What is needed: The result should be an exact copy of the data, free of pictures.

Provided material:

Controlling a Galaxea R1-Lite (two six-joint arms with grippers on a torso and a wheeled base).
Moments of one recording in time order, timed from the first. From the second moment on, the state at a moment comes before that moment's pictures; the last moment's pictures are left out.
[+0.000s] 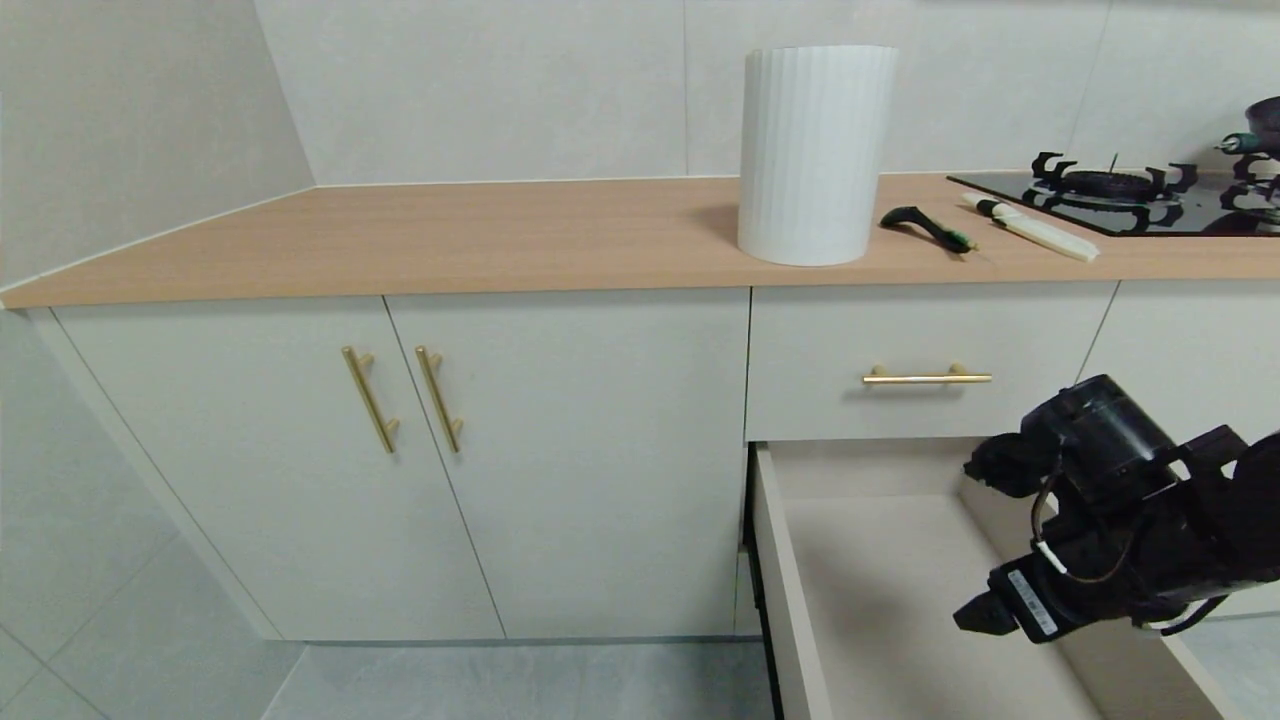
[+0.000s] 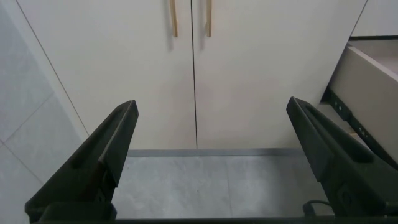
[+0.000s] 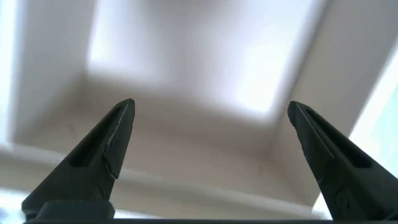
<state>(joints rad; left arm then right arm) 0.00 0.00 0.00 0.00 0.00 0.00 0.38 1.66 -0.89 0.29 -0.15 0.03</state>
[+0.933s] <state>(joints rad) 0.00 0.00 0.00 0.00 0.00 0.00 0.32 1.56 -0.89 0.20 -0.15 0.03</state>
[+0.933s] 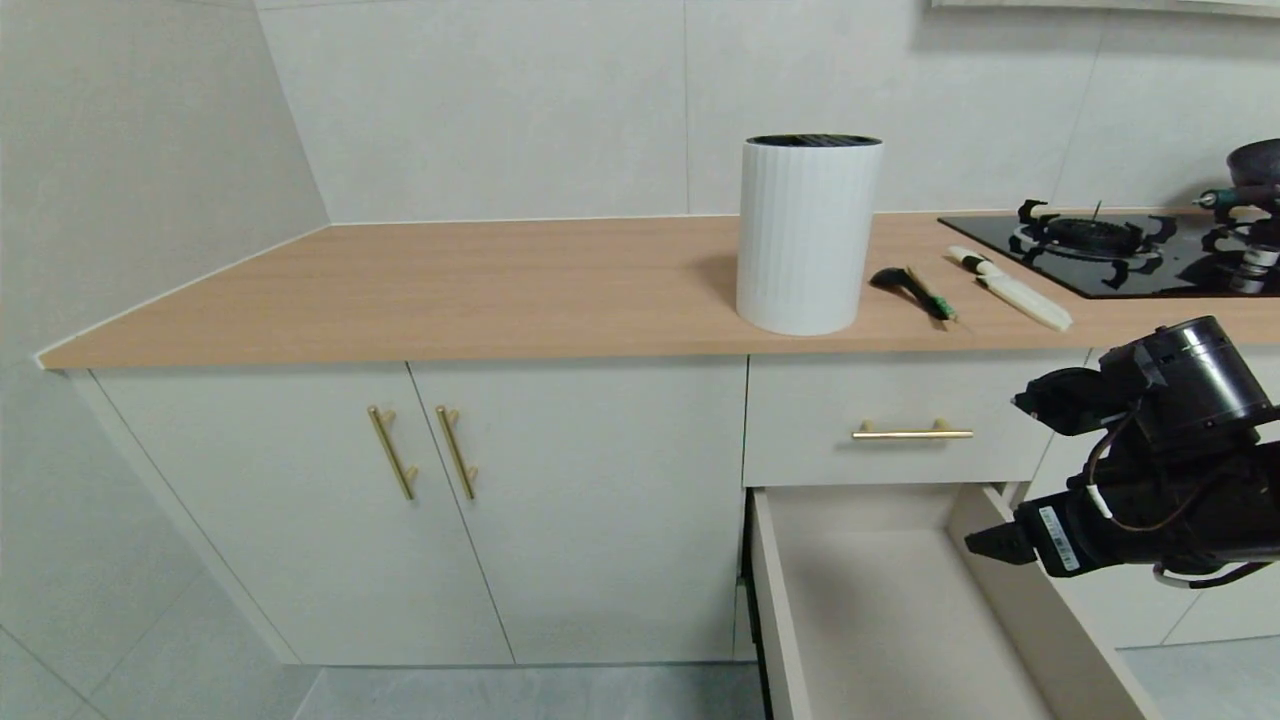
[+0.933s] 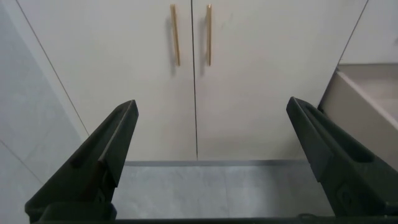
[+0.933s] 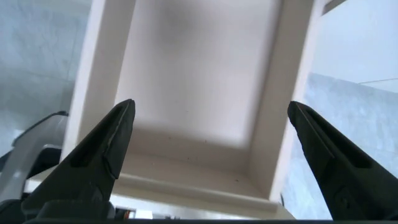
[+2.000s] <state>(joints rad) 0.00 0.00 0.00 0.00 0.00 0.00 0.30 1.67 -1.15 0.12 -0.16 0.09</state>
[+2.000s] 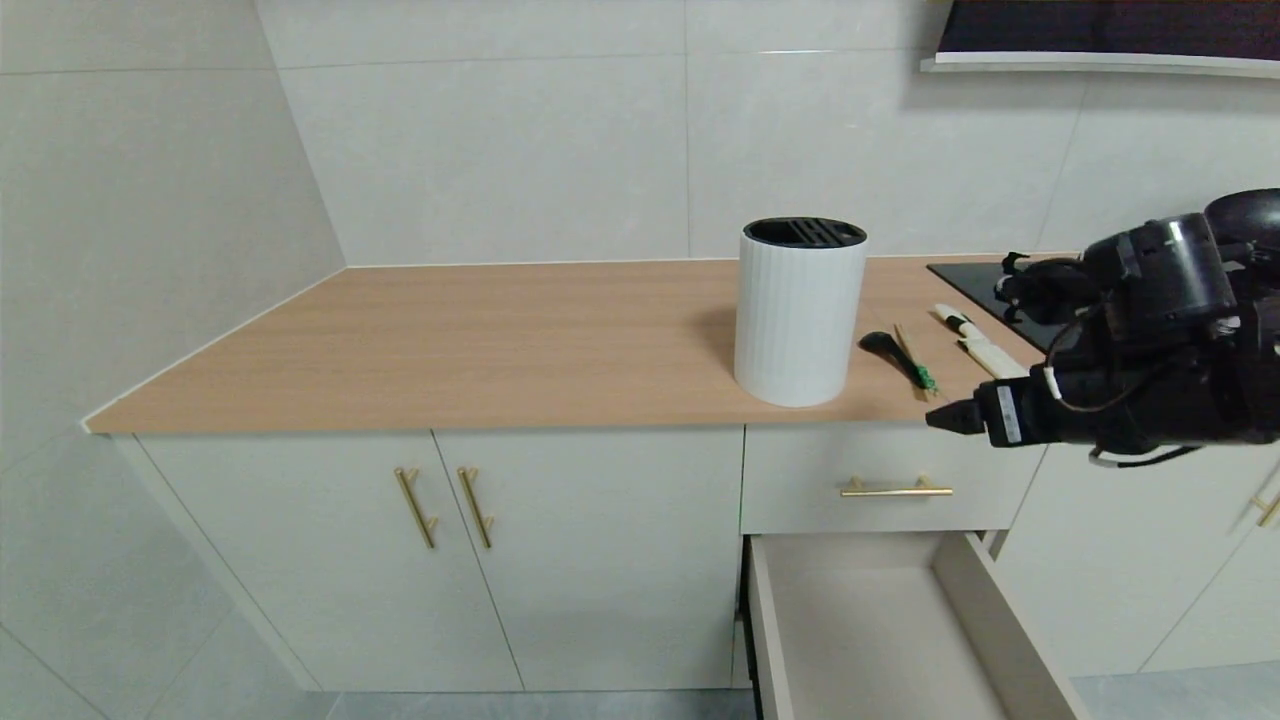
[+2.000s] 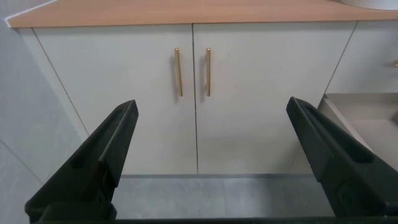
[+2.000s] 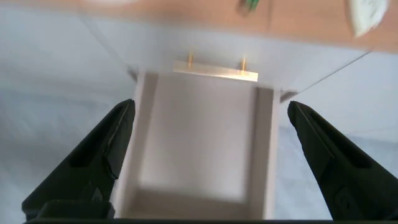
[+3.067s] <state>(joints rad) 0.00 0.00 0.00 0.00 0.00 0.00 0.21 2.18 -1.74 0.26 -0.31 0.33</state>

Result below:
Controlling a Galaxea R1-Lite (two six-joint arms with grippers on a torso and a wheeled base).
Moments of one recording in time order, timed from the first. From the second moment on, the state at a moment comes before that moment's pictures; the last moment's pictures are left out.
[+0.000s] 
[+0.000s] 
[+0.000s] 
<state>(joints rad; left arm then right arm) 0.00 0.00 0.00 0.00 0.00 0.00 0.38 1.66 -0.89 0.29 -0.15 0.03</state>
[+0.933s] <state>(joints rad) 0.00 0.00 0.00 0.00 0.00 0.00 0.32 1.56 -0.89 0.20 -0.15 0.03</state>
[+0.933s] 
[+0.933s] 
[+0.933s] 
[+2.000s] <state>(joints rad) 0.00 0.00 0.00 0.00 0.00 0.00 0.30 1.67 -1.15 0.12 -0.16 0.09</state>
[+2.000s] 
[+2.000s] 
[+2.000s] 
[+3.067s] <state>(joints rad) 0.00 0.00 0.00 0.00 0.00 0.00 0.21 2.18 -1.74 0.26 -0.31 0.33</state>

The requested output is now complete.